10.02.2020 - 17:28 Uhr
SchwarzenfeldOberpfalz

Bischof, Rocker und Reizwäsche

Einen entspannenden, unterhaltsamen und vor allem „lustigen Abend“ verspricht die „Theatergruppe Inzendorf“ den Zuschauern auf der Bühne im Restaurant Miesberg. Das Stück "Auf gute Nachbarschaft“ trifft den Geschmack des Publikums.

Applaus für die Inzendorfer Theatergruppe: Die Laienspielschar bereitete den Zuschauern einen vergnüglichen Abend.
von Siegmund KochherrProfil
Ein Fußbad zur Erholung für die gestressten Männer.

Der Frühling ist erwacht, doch bei den Familien Aumüller und Dürr läuft das Leben in seinen geregelten Bahnen weiter. Jeden Abend kommen die beiden Freunde Hans-Peter und Ernst-Wolfgang nach einem stressreichen Tag im Amt mit schmerzenden Füßen und erschöpft von der Arbeit zurück. Die beiden Ehemänner werden von ihren Ehefrauen Irmtraud und Rosemarie mit Hausschuhen und Strickweste "liebevoll" und aufopfernd empfangen und versorgt.

Das ist auch dringend erforderlich, denn die Herren sitzen jede Nacht in der Dorfscheune, um den heimischen Maibaum vor der Aufstellung vor Übergriffen zu schützen. Zusammen mit dem Dienst im Amt und der nebenberuflichen Schwarzbrennerei von Schnaps eine nahezu unmenschliche Arbeitsbelastung!

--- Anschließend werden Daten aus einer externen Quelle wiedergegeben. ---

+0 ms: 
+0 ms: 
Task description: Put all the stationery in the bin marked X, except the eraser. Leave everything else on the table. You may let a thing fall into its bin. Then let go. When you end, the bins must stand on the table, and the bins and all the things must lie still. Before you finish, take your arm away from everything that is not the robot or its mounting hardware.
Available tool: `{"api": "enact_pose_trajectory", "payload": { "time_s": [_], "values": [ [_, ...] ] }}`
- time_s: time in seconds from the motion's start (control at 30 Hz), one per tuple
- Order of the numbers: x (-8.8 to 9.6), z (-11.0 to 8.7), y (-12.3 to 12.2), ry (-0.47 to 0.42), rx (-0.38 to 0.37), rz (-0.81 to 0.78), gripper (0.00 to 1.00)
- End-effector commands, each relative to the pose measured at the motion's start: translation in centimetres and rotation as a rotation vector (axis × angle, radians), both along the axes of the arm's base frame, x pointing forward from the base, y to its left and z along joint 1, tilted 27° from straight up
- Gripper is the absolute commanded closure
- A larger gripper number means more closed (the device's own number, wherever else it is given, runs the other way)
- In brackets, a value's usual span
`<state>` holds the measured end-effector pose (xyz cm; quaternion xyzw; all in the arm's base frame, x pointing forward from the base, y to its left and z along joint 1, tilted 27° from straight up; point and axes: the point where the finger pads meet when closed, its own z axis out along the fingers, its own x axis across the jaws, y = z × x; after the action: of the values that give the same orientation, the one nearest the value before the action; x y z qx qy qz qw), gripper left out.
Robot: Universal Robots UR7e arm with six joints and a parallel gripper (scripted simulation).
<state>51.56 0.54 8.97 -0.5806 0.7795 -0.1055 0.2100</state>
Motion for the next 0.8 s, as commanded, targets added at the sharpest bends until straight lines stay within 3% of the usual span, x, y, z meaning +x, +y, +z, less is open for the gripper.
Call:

Mitten in ein überlebenswichtiges und erholsames Fußbad für die Ehemänner platzt die Nachricht über die Familien herein, ein neuer Nachbar würde in das renovierungsbedürftige Nachbarhaus einziehen. Hierbei soll es sich um eine wichtige und angesehene Person des öffentlichen Lebens handeln - den Herrn Bischof samt Küster! Die Aufregung ist groß und so wird ein gebührender Empfang mit Sekt und Fähnchen vorbereitet. Als die Dorfbewohner singend und Fahnen schwenkend zum Empfang bereit stehen, fahren die hohen Gäste zur Überraschung des Empfangskomitees mit Motorrädern als Rocker verkleidet vor. Die beiden Herren entpuppen sich nicht wie Friedhelm Bischoff und Klaus Küster als kirchliche Würdenträger, sondern als zwei "Freizeit-Rocker".

Ab diesem Tag wird alles anders. Brave, täglich hart im Amt arbeitende Beamte mit einer Vorliebe für die Musik von Helene Fischer prallen auf zwei Motorradfahrer, die sich mit Rockmusik von AC/DC, Wein, Schnaps und Bier jede Nacht zum Tag machen. Nach und nach beginnen die neuen Nachbarn eine gewisse Faszination auf sämtliche Damen des Ortes auszuüben- auch auf Rosemarie und Irmtraud. Das Angebot einer gemeinsamen Motorradtour erweckt in den Ehefrauen die Sehnsucht nach Freiheit.

Als die Ehemänner eines Abends zum örtlichen Schafkopfturnier aufbrechen, ergreifen sowohl Margarete und Ulrike, die beiden stets in Rosa gekleideten weiblichen "Restposten" des Dorfes, als auch die braven Ehefrauen Rosemarie und Irmtraud die Chance, den neuen Nachbarn einen nächtlichen Besuch abzustatten. Doch als Rosemarie und Irmtraud am nächsten Morgen erwachen, müssen sie mit Entsetzen feststellen, dass ihnen von der letzten Nacht "ein ganzes Stück" fehlt. Wie soll man verhindern, dass die Ehemänner von dem nächtlichen Ausflug erfahren? Und dann hängen am Maibaum mitten im Dorf zwei Unterhosen - Damenunterhosen. Die beiden Schmuckstücke sehen der "Reizwäsche" von Rosemarie und Irmtraud erschreckend ähnlich. Plötzlich gibt es Fragen über Fragen.

Anton Pösl gefällt in der Rolle von Hans-Peter Aumüller, Mare Aumüller verkörpert Antonia Prechtl, Ernst Dürr spielt Jürgen Putz, seine Ehefrau Irma Tanja Wiesgickl. Gretl Henneberger wird von Magdalena Strobl in Szene gesetzt und Schwester Ulrike von Petra Sander. Klaus der Kirchendiener wird von Reiner Piehler und "Bischof Fritz" von Dominik Dorner dargestellt. Regie führt Hubert Schreiner, für die Technik ist Theresa Forster zuständig.